Inter-Cache Communication Protocols

Squid gives you the ability to share data between caches, but why should you?

Just as there is a benefit to connecting individual PC's to a network, and this network to the Internet, so there is an advantage to linking your cache to other people's networks of caches.

User Base. The following is not a complete discussion on how the size of your user base will influence your hit rate. Chapter 2 discuss this topic in more depth. In short: the larger your user base, the more objects requested, the higher the chance of an object being requested twice. To increase your hit rate, add more clients.

However, in many cases the size of your user base is finite - it's limited by the number of staff members or customers. Co-operative peering with other caches increases the size of your user base, and effectively increases your hit rate. If you peer with a large cache, you will find that a percentage of the objects your users are requesting are already available there. Many people can increase their hit rate by about 5% by peering with other caches.

Reduced Load. If you have a large network, one cache may not handle all incoming requests. Rather than having to continuously upgrade one machine, it makes sense to split the load between multiple servers. This reduces individual server load, while increasing the overall number of queries your cache system can handle.

Squid implements Inter-Cache protocols in a very efficient manner, through ICP Multicast queries, and Cache Digests, which allow for large networks of caches (hierarchies).
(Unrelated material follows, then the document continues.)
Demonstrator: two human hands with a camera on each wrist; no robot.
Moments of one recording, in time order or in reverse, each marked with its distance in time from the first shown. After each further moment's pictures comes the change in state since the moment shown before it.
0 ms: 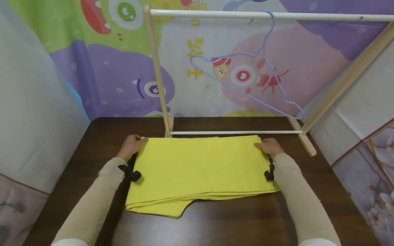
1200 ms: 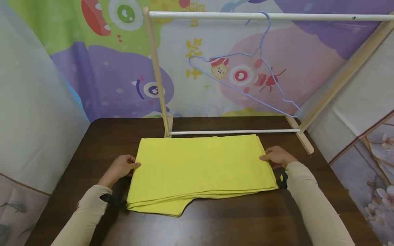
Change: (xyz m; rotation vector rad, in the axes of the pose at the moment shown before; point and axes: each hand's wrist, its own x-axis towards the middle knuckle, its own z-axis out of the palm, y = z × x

With these features, large networks of caches add very little latency, allowing you to scale your cache infrastructure as you grow.

Disk Space. If you load balance between multiple caches, it is best to avoid duplication of data. Duplicated objects reduce the amount of objects in the overall store, which reduces your chances of a hit. Using the Cache Array Routing Protocol (CARP) or other Inter-Cache communication protocols reduces duplication.

For your cache system to be efficient and fast, not only is raw bandwidth an issue - choosing the right hardware and software is a difficult task.